O feijão que gostaria de desenvolver aqui é o feijão seco. Ele é que dá origem às famosas feijoadas. Como referi no início, as feijoadas, confecionam-se em todos os territórios onde se fala português, no Brasil, na Espanha, no México e outros países da américa latina. Seco também o feijão vagem tardio que os transmontanos se habituaram a deixar secar para depois hidratarem, e utilizarem durante o inverno a fazer sopas ou como guarnição do famoso butelo ou carnes de porco, cozidas. As estas vagens secas chamam vulgarmente cascas, casulas ou palhadas.
(Feijoada brasileira)
Vejamos as principais feijoadas em Portugal. A mais famosa e mais completa, perdoem-me desde já o entusiasmo natural, é a transmontana. Como a maioria das feijoadas, o feijão, habitualmente branco e por vezes o encarnado, é posto em água de véspera para hidratar bem. Faz-se o mesmo a todas as carnes que foram fumadas. Nestas entram sempre de porco, orelheira, focinho, pé e presunto. Depois linguiça e salpicão, e ainda entremeada e entrecosto. Entram também a couve troncha ou portuguesa, e que segundo muitos autores é o que dá o nome a esta receita “à transmontana”, nabos, cebolas, cenouras, alho, salsa, louro, colorau, malagueta e azeite. Coze-se o feijão na água em que demolhou. Já para as carnes se muda a água para não ficar muito salgado. Leva-se a feijão a cozer com um pouco de azeite. À parte dá-se uma cozedura às carnes e aos enchidos, e depois partem-se aos pedaços. A couve leva uma escaldadela e a cenoura também deve cozer. À parte coloca-se uma panela com azeite, a cebola picada até alourar. Junta-se o feijão com alguma água em que cozeu, juntam-se as carnes, a couve, as cenouras e leva-se a lume brando, e junta-se agora a salsa, o louro, a malagueta.
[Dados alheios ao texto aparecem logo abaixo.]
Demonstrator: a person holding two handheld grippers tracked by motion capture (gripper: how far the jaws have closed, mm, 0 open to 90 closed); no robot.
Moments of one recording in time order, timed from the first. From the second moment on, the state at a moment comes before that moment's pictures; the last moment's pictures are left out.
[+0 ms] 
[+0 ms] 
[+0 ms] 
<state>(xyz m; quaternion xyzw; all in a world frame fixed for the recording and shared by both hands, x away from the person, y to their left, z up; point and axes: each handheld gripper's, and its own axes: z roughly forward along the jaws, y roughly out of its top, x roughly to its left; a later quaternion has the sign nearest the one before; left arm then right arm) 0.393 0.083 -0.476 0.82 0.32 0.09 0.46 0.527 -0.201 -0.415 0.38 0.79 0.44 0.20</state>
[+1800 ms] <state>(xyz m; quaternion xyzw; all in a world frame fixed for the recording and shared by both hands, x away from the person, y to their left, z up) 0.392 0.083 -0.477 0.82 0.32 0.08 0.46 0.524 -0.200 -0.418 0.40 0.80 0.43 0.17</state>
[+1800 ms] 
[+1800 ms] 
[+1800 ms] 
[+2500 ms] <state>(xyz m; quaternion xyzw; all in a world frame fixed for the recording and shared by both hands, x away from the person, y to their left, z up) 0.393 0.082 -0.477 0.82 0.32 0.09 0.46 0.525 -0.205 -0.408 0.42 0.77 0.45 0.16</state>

Retificam-se os temperos e deixa-se ao lume até que tudo esteja bem cozido. Acompanha com arroz branco. Este é um dos muitos exemplos de feijoada que se fazem em Portugal. Também se faz feijoada com caça, especialmente lebre. Nas Beiras Interiores a feijoca é rainha e sempre misturada com carnes e derivados do porco. Há algumas feijoadas com marisco e, pessoalmente, não aprecio muito as de mariscos delicados como a lagosta. Há no entanto uma especial na costa alentejana e parte da costa algarvia que é a “Feijoada de Búzios”.
(Feijoada portuguesa)
s feijoadas mais famosas onde se fala a língua portuguesa são a Goesa, a de Macau, a Brasileira, e ainda a Cachupa de Cabo Verde.
Não abdicamos da utilização do feijão-frade, quente ou frio, como acompanhamento de alguns petiscos portugueses com peixinhos fritos, bacalhau em pataniscas ou pastéis, ou em salada com atum.
Atenção que todas estas sugestões saberão melhor se acompanhadas por vinho.